Research in Statistical Science is based on a blend of project-based research groups, multidisciplinary collaborations and individual research programmes.
The department's methodological research is organised into six areas:
- Biostatistics. This theme has a research programme that encompasses both applied health research and the development and evaluation of statistical methods.
- Computational Statistics. This theme is concerned with advancing the theory, methodology, algorithmic development and application of simulation based approaches, such as Markov Chain Monte Carlo, to statistical inference.
- Financial Risk, Insurance, Econometrics and Stochastic Finance. This theme has a research program that encompasses a range of theoretical, methodological and applied problems encountered in financial risk, insurance, economics and finance.
- General Theory and Methodology. The research carried out under this theme covers foundational and theoretical aspects of probability and inferential statistics, and generic statistical methodology.
- Multivariate and High Dimensional Data. This theme has a research programme that encompasses both the theoretical and methodological problems encountered when analysing multivariate and high dimensional data.
- Stochastic Modelling and Time Series. This theme covers the development of generic stochastic models and the investigation of their properties, as well as modelling and inference for applications in a range of physical and biological sciences.
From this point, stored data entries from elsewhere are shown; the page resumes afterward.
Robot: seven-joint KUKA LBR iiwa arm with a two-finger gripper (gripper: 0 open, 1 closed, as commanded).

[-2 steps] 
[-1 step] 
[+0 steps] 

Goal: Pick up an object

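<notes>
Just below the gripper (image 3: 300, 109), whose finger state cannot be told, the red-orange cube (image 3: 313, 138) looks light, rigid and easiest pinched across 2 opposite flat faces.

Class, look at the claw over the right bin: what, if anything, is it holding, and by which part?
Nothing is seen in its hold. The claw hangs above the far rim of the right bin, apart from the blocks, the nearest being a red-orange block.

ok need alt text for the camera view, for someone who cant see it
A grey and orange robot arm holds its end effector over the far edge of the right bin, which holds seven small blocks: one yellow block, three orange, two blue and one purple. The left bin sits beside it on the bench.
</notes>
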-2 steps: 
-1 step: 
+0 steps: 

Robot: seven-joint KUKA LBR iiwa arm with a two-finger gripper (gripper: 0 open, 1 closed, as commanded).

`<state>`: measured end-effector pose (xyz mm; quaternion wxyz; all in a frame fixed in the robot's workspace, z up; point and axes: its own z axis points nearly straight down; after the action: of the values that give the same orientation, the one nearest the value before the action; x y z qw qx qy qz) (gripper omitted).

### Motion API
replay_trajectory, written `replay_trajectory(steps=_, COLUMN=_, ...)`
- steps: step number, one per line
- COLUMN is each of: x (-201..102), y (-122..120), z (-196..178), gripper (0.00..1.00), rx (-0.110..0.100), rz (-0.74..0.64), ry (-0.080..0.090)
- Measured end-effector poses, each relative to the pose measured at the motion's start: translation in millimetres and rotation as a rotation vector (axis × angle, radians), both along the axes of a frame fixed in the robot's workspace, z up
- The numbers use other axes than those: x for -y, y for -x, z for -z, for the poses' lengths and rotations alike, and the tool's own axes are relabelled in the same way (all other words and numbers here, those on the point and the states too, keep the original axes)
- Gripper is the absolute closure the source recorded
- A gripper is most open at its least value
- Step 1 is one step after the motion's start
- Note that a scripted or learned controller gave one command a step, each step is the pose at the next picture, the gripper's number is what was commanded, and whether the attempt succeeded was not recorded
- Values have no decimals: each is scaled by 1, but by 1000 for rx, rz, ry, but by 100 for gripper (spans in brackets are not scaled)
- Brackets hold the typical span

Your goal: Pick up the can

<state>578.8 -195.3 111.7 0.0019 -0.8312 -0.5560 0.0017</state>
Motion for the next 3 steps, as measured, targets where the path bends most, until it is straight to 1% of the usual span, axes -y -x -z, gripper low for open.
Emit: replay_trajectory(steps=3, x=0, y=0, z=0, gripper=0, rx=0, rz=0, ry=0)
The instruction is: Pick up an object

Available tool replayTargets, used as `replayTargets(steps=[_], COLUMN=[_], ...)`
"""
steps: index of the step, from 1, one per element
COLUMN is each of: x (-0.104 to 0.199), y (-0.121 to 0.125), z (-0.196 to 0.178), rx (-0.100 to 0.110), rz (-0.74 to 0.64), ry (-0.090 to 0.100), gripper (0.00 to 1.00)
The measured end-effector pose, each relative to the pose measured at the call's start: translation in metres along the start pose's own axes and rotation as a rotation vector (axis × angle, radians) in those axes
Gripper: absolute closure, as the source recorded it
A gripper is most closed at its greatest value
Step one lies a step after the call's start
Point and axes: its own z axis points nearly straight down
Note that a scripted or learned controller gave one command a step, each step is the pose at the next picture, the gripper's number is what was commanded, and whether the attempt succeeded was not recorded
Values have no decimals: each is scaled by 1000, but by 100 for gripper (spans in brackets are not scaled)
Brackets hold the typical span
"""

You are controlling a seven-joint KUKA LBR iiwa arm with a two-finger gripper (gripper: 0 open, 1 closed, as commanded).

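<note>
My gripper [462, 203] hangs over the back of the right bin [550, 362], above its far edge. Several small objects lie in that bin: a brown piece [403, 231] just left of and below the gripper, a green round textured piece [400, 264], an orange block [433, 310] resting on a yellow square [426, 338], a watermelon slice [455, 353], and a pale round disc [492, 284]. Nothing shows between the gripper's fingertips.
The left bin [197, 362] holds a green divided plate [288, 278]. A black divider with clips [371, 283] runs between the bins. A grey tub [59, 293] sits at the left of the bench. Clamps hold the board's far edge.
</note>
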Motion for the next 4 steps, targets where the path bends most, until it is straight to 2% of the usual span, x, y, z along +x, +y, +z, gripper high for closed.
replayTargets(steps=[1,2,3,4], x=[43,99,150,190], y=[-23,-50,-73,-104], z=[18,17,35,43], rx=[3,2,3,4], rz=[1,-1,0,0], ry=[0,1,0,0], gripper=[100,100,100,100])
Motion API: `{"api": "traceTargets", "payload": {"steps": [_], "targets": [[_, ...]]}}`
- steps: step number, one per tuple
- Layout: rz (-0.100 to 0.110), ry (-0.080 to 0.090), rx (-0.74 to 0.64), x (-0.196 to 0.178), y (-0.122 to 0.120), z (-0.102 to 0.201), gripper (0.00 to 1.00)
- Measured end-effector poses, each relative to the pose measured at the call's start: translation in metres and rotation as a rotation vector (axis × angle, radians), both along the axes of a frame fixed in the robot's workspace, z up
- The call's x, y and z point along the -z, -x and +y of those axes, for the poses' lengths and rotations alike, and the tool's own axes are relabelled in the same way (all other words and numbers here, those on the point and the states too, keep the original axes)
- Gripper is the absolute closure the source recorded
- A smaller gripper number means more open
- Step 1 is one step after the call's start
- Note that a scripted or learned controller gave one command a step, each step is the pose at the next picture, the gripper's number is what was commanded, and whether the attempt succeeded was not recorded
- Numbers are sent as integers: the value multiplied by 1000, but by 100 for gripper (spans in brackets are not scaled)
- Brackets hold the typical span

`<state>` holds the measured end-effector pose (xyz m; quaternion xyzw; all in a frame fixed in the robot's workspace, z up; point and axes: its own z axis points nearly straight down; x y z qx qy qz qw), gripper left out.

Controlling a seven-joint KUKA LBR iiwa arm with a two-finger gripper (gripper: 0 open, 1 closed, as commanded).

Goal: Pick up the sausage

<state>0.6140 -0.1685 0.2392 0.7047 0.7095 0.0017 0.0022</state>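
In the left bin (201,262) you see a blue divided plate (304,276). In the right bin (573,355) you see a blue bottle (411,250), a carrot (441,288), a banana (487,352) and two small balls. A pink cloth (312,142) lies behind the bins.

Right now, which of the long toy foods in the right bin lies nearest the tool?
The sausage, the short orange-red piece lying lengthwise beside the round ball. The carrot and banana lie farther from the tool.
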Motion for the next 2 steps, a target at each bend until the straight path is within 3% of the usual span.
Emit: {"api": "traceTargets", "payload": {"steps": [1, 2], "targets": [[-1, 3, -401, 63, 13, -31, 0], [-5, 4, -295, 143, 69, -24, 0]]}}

Much of this work is interdisciplinary and involves collaborations within and outside UCL.
- Statistics for Health Economics Evaluation. The activity of this group revolves around the development and application of Bayesian
statistical methodology for health economic evaluation, e.g.
cost-effectiveness or cost-utility analysis.
- Statistics in Sports and Health. This group encompasses both methodological and applied research activity for the development and use of statistical methods in sports and health applications.
- Stochastic Processes Group. This group studies the theory, methodology and application of stochastic processes to dependent data, with particular focus in the areas of time series analysis, spatial statistics and network theory.